(Cover image © Tristan Maduro)
(Note: Chapter 14 follows Chapter 13 of The Light Beyond The Mountains posted on 7th July, in which I discussed the circumstances surrounding Ingo Swann’s book Penetration, which purported to tell the true story of his involvement in a covert surveillance operation of the Moon, using the remote viewing method he had honed under the CIA-backed psychic spying programme that kicked off in the early 1970s)
Chapter 14: Touchdown
Edgar Dean Mitchell was an aeronautical engineer, a cool, level-headed test-pilot long before he entered NASA’s astronaut programme. He served as Lunar Module Pilot for Apollo 14, which landed on the Moon’s Fra Mauro Highlands region on 5th February 1971 and became the sixth man to walk on its surface. It comes as a surprise, then, that this quiet, ostensibly left-brain-driven Right Stuff technologist was a pioneer in the field of consciousness research, a twist in his CV that came about when something inexplicable happened to him on the way back from the Moon.
In his book, ‘The Way of the Explorer’, he describes the nature of what he called his ‘grand epiphany’ during the three-day journey back to Earth – an experience, he says, that was ‘nothing short of an overwhelming sense of universal connectedness.’
He wrote of it: ‘I actually felt what has been described as an ecstasy of unity. It occurred to me that the molecules of my body and the molecules of the spacecraft itself were manufactured long ago in the furnace of one of the ancient stars that burned in the heavens about me.

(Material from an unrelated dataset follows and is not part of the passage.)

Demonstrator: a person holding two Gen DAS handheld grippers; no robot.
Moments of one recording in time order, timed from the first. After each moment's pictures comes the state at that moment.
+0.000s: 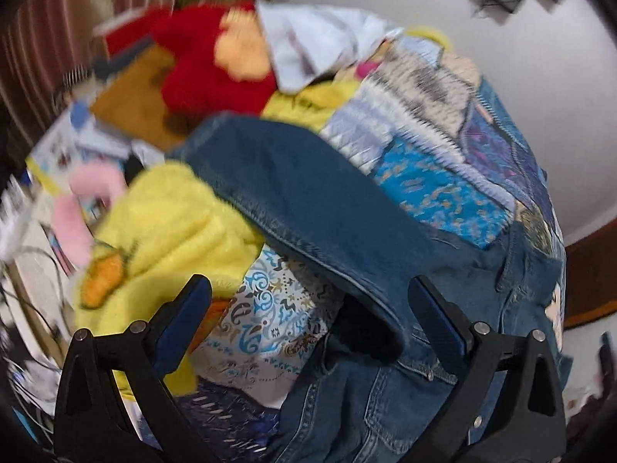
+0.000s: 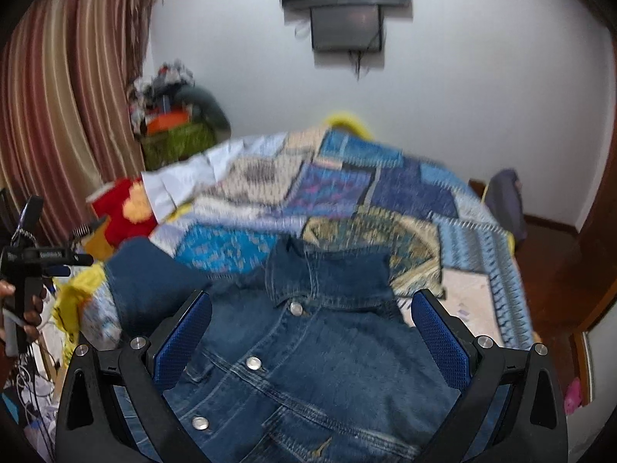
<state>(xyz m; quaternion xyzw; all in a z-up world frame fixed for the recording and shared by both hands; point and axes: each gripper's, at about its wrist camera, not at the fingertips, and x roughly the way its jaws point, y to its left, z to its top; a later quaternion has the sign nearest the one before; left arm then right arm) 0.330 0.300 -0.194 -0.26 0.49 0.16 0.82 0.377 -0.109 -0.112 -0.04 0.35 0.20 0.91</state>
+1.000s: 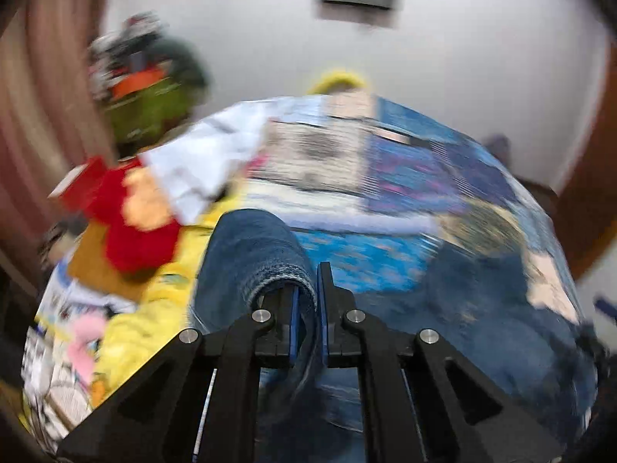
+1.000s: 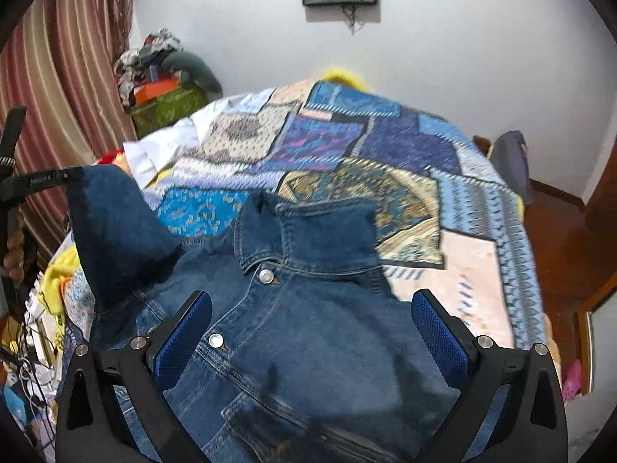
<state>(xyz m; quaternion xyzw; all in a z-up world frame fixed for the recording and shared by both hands) 0.390 0.154 -0.096 -0.04 0.39 0.07 0.92 0.392 -0.151 -0.132 -0.02 0.39 0.19 0.90</state>
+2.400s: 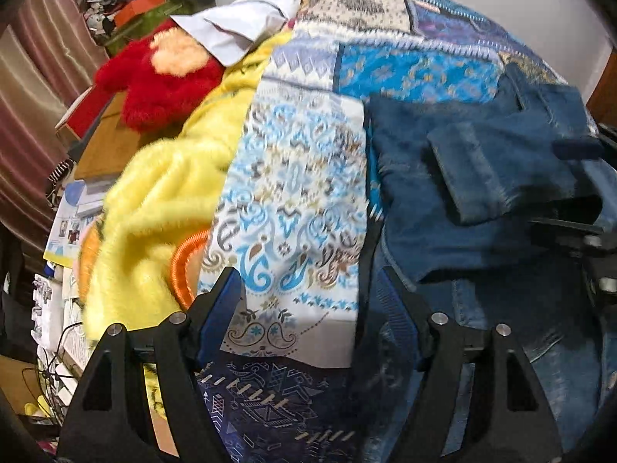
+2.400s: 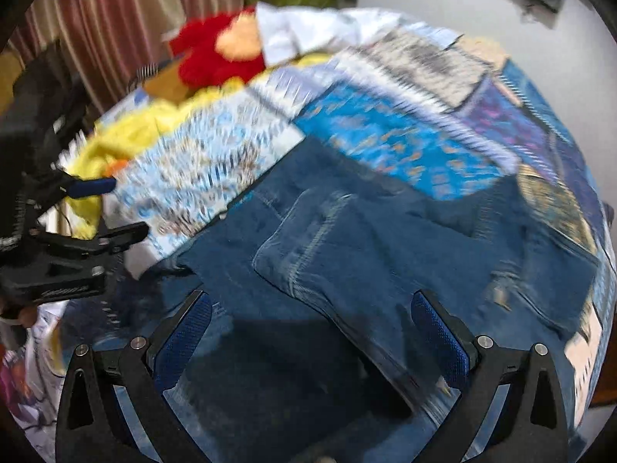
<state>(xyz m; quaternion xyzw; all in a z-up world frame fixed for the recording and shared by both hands) 0.289 0.243 -0.256 -0.02 0.53 0.10 0.84 0.367 0.120 -0.238 -0.24 0.50 0.35 0.76</state>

‘There was the sense that our presence as space travellers, and the existence of the universe itself, was not accidental, but that there was an intelligent process at work’ – the universe, in other words, Mitchell’s experience told him, was conscious.
By splash-down, he knew his life’s direction was about to change - as, indeed, it did. He devoted the rest of it to the most impenetrable mystery of existence – the origins of consciousness. This is the story that he tells in The Way of the Explorer.
In relation to my own journey to understand phenomena on the screen of our perception – the interface as described by Don Hoffman – Mitchell had locked on to something particularly interesting: the process via which we rendered the swirling, invisible information and energy patterns that underwrote the visible universe into Hoffman’s icons: the symbols of compressed data representing our everyday reality.
He documented these in a paper towards the end of his life called ‘Nature’s Mind: The Quantum Hologram’, a hypothesis for integrating into the scientific framework a phenomenon - consciousness - deemed ‘beyond scientific description’.
Mitchell saw this in much the same way Susskind, t’Hooft, Hoffman and others did: as 2D information encoding 3D/4D information into what we perceived as physical form, with our brains, acting as quantum computers, doing the decoding.
The information carried by the quantum hologram, aka the universe’s hidden informational or ‘non-local’ aspect, Mitchell wrote, ‘encodes the complete event history of (an) object with respect to its three-dimensional environment’, with the percipient and the source of the information, the object, forming a ‘resonant relationship’ in order for the information to be accurately perceived. Non-locality, termed ‘spooky action at a distance’ by Einstein, not only describes the phenomenon of entanglement between two particles, no matter how far they are moved apart – but other ‘impossibilities’ besides such as remote viewing.
What Mitchell, Hoffman and even dyed-in-the-wool physicist Carlo Rovelli all agreed upon was the importance of this relational aspect between percipient and perceived – what Mitchell describes as the ‘phase conjugate paths’ connecting them.
In this reciprocal pathway there is an exchange of data, even if the perceiver is a human and the perceived is a rock. Once the connection is established, ‘cognition occurs with respect to the perceived object and meaning assigned.’
Mitchell goes on to say we cannot, very obviously, query a rock about its side of the relational experience - ‘the phenomena, however, are rooted in natural (and primitive) non-local physical processes which are fundamental.’ He then adds for clarity: ‘The evolved complexities of perception, cognition etc. associated with a brain, obviously, as yet, have no analogous label to describe the experience of simple objects.’
But, it seemed to me, in the information exchange between human and rock – or any ‘conscious agent’ as described by Hoffman - lay both a possible explanation for the way in which we rendered 3D objects – icons - into physical existence on our ‘space-time interface’, and a method via which meaning – new data - fed back into the system – if, for a moment, we dared to allow ourselves to consider the universe as a kind of giant, self-learning artificial intelligence. Or an infinite neural computer.